Presentation Open Access
Bittremieux, Wout; Valkenborg, Dirk; Laukens, Kris
Optimized open modification spectral library searching using approximate nearest neighbor techniques
Generally, fewer than half of all spectra can be identified in a mass spectrometry proteomics experiment. Recent research has shown that a large proportion of the spectra that remain unassigned can be identified as peptides containing unexpected post-translational modifications (PTMs).
A common approach to identify arbitrary PTMs is to perform a so-called open modification search using a very wide precursor mass window to take potentially modified peptides into account. Unfortunately, by opening up the search space in such a fashion, an extremely high number of candidate peptide-spectrum matches has to be evaluated to obtain the identification for each spectrum, resulting in an excessive computation time.
We have implemented a spectral library search strategy using an approximate nearest neighbor technique to restrict the search space to take only the most similar candidate spectra irrespective of their precursor mass into account when identifying query spectra.
First, by using spectral libraries the search space is limited to peptides that have been observed previously. Despite this somewhat limited search space, performing an open modification search using a wide precursor mass window still causes each query spectrum to have to be compared to a (very) large number of candidate library spectra. Therefore, second, we use an approximate nearest neighbor indexing technique to quickly restrict the search space to include only the most similar candidate matches for each query spectrum.

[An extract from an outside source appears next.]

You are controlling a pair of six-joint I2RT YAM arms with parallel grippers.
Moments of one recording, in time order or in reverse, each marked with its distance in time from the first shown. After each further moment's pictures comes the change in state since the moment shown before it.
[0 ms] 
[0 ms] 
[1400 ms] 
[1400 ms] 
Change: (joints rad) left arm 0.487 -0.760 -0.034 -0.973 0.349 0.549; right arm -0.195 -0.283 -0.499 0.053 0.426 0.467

Because traditional indexing techniques break down for very high-dimensional data due to the curse of dimensionality, these techniques are unsuitable to restrict the search space in our case. However, by making use of (computationally cheap) random projections the data space consisting of vector representations for each spectrum in the spectral library can be iteratively partitioned to form an indexing tree of subspaces that will each contain highly similar spectrum vectors. Therefore, instead of having to compare all of the query spectra to a multitude of irrelevant library spectra, only the most similar library spectra can be retrieved from the approximate nearest neighbor tree index in logarithmic time, after which a more advanced matching score can be computed to determine the optimal spectrum-spectrum matches. Furthermore, the non-deterministic effects of the random space partitioning can largely be obviated by constructing a ‘forest’ of multiple index trees and by searching multiple nodes in the index trees.
Another crucial advantage is that because the retrieval of candidate library spectra from the approximate nearest neighbor index need not take the spectra’s precursor mass into account, but instead the most similar spectra are directly retrieved irrespective of their precursor mass, this inherently supports open modification searching.

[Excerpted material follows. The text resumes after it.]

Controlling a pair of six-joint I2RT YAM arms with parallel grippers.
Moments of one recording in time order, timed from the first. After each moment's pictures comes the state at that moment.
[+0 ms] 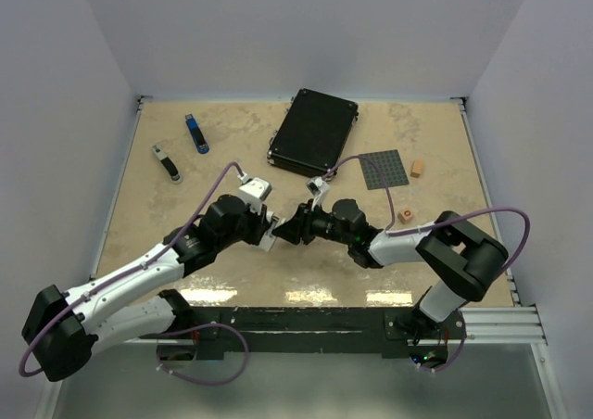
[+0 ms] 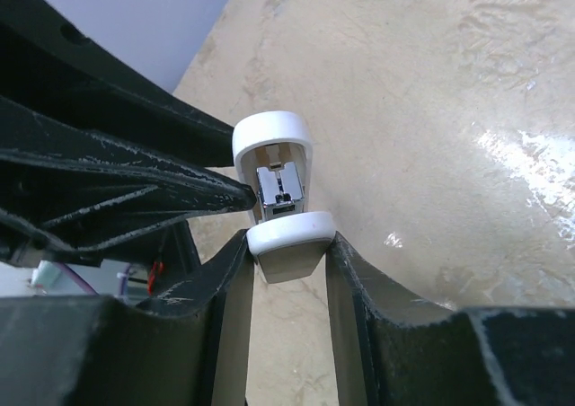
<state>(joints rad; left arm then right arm) -0.78 0.98 0.61 -0.19 -0.12 -0.25 0.84 1.62 0.54 0.89 -0.32 0.73</state>
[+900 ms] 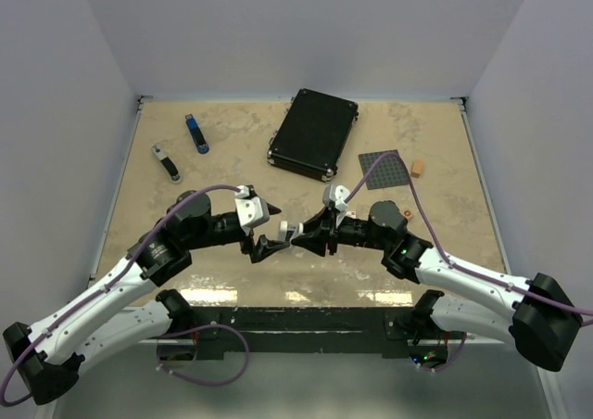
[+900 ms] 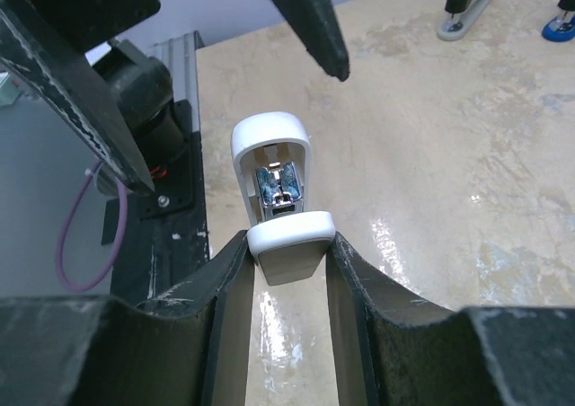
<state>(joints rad) -0.78 0.75 0.74 -0.20 0.47 0.16 0.84 1.03 0.50 0.48 -0.50 0.18</state>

We will show how this approximate nearest neighboring indexing can drastically reduce the search space when identifying unknown spectra, resulting in significant speed-ups. This is especially beneficial when performing an open modification search, which enables us to identify a multitude of peptides with previously unconsidered PTMs at limited computational expense. Specifically, similar to existing open modification approaches we are able to achieve up to a 50 % increase in identifications corresponding to modified peptides, albeit at a significantly reduced computational expense. Furthermore, we will present details on how the achieved speed-up can be tuned at the expense of some accuracy.
Spectral library indexing independent of the precursor mass to extremely fast harness the full power of open modification searching.